5) Using a list comprehension can you extract the text of only the API resources?

In [166]:
[tag.text for tag in b.findAll(name='li') if 'API' in tag.text]

[u'API resource 1', u'API resource 2']

### Tool: Selector Gadget
http://selectorgadget.com/

## Scraping IMDB

#### First open your browser and look at the website and the html structure

http://www.imdb.com/title/tt0111161/

#### Get the HTML from the Shawshank Redemption page

In [167]:
import requests
r = requests.get('http://www.imdb.com/title/tt0111161/')

#### What is r? What can we do with it?

#### convert HTML into Soup

In [170]:
b = BeautifulSoup(r.text, 'html.parser')
print b

In [171]:
# run this code if you have encoding errors
import sys
reload(sys)
sys.setdefaultencoding('utf8')

#### Get the title

In [183]:
b.find('h1').text

u'The Shawshank Redemption'

#### Get the Star Rating (as a float)

In [182]:
# get the star rating (as a float)
b.find(name='span', attrs={'itemprop':'ratingValue'})

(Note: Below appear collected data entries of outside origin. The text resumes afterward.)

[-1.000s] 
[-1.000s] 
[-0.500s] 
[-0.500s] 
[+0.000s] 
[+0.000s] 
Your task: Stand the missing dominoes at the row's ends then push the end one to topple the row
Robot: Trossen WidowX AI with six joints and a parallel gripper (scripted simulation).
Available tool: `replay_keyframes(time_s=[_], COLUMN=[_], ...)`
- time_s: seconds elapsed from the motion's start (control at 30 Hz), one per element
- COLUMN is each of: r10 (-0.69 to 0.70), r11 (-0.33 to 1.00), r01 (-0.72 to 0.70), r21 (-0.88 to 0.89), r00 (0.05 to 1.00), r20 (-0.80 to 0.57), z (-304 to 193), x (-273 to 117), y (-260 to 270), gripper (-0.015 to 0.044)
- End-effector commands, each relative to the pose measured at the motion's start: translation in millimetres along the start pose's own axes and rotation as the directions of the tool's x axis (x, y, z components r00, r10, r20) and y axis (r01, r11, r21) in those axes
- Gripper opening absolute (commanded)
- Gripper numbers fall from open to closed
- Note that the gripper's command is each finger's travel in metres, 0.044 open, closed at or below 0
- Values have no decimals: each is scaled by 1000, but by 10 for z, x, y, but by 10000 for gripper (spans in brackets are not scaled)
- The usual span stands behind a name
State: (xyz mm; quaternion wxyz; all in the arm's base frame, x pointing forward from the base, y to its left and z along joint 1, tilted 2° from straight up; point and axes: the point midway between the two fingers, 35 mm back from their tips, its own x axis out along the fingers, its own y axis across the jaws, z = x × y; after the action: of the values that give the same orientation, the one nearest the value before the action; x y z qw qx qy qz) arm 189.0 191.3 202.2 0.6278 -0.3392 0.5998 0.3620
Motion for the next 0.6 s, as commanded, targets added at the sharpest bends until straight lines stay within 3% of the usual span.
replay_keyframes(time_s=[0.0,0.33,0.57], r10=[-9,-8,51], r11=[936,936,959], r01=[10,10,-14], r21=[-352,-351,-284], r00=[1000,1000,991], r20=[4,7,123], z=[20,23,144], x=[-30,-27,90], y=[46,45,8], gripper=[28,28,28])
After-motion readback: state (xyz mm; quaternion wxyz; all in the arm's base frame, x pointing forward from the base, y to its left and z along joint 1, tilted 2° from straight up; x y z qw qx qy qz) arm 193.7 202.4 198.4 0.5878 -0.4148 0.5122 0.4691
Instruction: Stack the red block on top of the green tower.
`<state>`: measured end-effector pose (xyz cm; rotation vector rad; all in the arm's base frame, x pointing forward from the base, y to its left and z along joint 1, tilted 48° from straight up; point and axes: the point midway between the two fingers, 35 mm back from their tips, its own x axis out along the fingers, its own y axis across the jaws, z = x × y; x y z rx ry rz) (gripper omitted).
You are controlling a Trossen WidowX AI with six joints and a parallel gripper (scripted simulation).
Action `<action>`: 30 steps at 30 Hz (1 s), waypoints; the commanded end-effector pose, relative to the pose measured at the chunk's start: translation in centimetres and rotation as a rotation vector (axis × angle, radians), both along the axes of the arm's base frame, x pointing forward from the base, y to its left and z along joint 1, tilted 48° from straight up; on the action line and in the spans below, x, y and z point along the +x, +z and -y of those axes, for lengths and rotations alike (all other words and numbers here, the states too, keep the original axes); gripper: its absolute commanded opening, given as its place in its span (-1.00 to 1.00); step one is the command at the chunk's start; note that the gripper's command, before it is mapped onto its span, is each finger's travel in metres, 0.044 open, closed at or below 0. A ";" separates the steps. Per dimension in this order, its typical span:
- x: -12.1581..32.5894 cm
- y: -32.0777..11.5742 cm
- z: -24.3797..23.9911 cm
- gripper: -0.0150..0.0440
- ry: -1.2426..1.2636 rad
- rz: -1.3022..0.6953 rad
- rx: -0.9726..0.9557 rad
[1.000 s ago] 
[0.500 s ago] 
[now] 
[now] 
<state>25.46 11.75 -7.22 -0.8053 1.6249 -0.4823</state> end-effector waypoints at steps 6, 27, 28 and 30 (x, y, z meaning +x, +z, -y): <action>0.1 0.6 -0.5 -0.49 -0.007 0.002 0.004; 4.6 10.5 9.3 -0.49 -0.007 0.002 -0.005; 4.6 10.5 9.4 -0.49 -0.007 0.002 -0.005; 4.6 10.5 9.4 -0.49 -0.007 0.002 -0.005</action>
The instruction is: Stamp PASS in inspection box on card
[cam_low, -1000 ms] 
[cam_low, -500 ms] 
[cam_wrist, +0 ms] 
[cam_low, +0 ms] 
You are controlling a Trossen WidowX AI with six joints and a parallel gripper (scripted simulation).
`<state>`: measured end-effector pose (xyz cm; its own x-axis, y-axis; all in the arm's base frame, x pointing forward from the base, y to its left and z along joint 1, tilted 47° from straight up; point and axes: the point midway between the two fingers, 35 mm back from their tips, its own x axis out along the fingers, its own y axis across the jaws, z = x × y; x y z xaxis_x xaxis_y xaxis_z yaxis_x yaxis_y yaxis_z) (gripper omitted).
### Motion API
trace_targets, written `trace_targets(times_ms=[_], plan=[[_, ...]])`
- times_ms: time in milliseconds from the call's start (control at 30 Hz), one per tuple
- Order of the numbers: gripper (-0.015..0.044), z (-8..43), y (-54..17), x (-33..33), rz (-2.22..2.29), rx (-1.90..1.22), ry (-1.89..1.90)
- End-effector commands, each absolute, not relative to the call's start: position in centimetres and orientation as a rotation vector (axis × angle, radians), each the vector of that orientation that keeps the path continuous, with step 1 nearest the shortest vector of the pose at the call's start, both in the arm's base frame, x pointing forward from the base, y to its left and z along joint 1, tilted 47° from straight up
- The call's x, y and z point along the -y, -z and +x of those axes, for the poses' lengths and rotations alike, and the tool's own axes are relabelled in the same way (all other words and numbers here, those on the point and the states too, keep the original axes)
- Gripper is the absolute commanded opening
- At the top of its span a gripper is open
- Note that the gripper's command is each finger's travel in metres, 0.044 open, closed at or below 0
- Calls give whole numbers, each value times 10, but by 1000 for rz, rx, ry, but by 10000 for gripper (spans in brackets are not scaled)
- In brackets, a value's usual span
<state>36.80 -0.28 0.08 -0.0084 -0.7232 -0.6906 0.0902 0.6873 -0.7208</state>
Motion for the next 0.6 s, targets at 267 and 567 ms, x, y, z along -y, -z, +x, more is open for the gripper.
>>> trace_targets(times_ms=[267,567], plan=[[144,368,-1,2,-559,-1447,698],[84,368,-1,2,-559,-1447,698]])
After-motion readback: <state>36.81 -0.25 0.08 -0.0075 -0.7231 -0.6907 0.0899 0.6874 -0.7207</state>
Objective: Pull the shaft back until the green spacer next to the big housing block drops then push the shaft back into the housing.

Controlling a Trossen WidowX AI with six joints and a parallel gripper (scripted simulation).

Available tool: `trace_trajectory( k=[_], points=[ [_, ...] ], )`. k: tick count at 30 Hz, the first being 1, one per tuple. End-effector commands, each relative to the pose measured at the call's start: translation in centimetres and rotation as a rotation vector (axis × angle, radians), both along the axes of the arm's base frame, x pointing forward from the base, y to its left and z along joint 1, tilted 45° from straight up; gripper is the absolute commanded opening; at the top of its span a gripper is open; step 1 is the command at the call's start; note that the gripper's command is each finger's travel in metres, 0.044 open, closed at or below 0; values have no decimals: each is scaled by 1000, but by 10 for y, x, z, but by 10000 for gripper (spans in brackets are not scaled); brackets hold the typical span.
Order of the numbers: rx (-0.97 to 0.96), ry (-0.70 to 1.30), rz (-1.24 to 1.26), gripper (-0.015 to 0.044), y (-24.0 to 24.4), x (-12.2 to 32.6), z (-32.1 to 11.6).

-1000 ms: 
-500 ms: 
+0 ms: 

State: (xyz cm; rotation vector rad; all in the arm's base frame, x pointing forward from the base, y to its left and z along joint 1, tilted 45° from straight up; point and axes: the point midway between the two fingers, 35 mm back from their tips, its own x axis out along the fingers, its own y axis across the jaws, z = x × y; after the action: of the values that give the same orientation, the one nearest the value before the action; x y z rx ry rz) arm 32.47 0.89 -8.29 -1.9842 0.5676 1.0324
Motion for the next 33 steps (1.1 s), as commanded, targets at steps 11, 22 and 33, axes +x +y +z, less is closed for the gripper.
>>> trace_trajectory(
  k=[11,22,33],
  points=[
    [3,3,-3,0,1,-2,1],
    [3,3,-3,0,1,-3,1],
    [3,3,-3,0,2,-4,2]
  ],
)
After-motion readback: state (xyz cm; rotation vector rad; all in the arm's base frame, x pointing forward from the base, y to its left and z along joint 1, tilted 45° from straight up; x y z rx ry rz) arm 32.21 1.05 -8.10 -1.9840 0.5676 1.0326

# <div class="titlePageSprite star-box-giga-star"> 9.3 </div>
b.find( class_='star-box-giga-star')

#### Get the Movie Rating

In [95]:
panel = b.find('meta', attrs={'itemprop':'contentRating'}) # too many
<meta itemprop="contentRating" content="R">

panel.text

u'R\n| \n                        2h 22min\n                    \n|\nCrime, \nDrama\n|\n14 October 1994 (USA)\n\n '

### In-Class Exercise

#### Intro Level: 
Using the Omdbapi, request all years of the 1000 movies in the CSV. Answer the questions below.
    
#### Challege Challenge Level:
Can you scrape the IMDB Top 250 list (http://www.imdb.com/chart/top?ref_=nv_mv_250_6) and return a Data frame with the movide name, rating, year and the unique movie identifier ie('tt0111161')?
Use the function above to scrape each of the movie pages.


**Questions:**

How many of the Top movies are rated 'R'?

What is the average duration of movies with a star_rating above 9?

What is the average duration of movies before 1985 and after?


### Optional Wed Scraping Homework

First, define a function that accepts an IMDb ID and returns a dictionary of
movie information: title, star_rating, description, content_rating, duration.
The function should gather this information by scraping the IMDb website, not
by calling the OMDb API. (This is really just a wrapper of the web scraping
code we wrote above.)

For example, `get_movie_info('tt0111161')` should return:
```
{'content_rating': 'R',
 'description': u'Two imprisoned men bond over a number of years...',
 'duration': 142,
 'star_rating': 9.3,
 'title': u'The Shawshank Redemption'}
 ```

Then, open the file imdb_ids.txt using Python, and write a for loop that builds
a list in which each element is a dictionary of movie information.
Finally, convert that list into a DataFrame.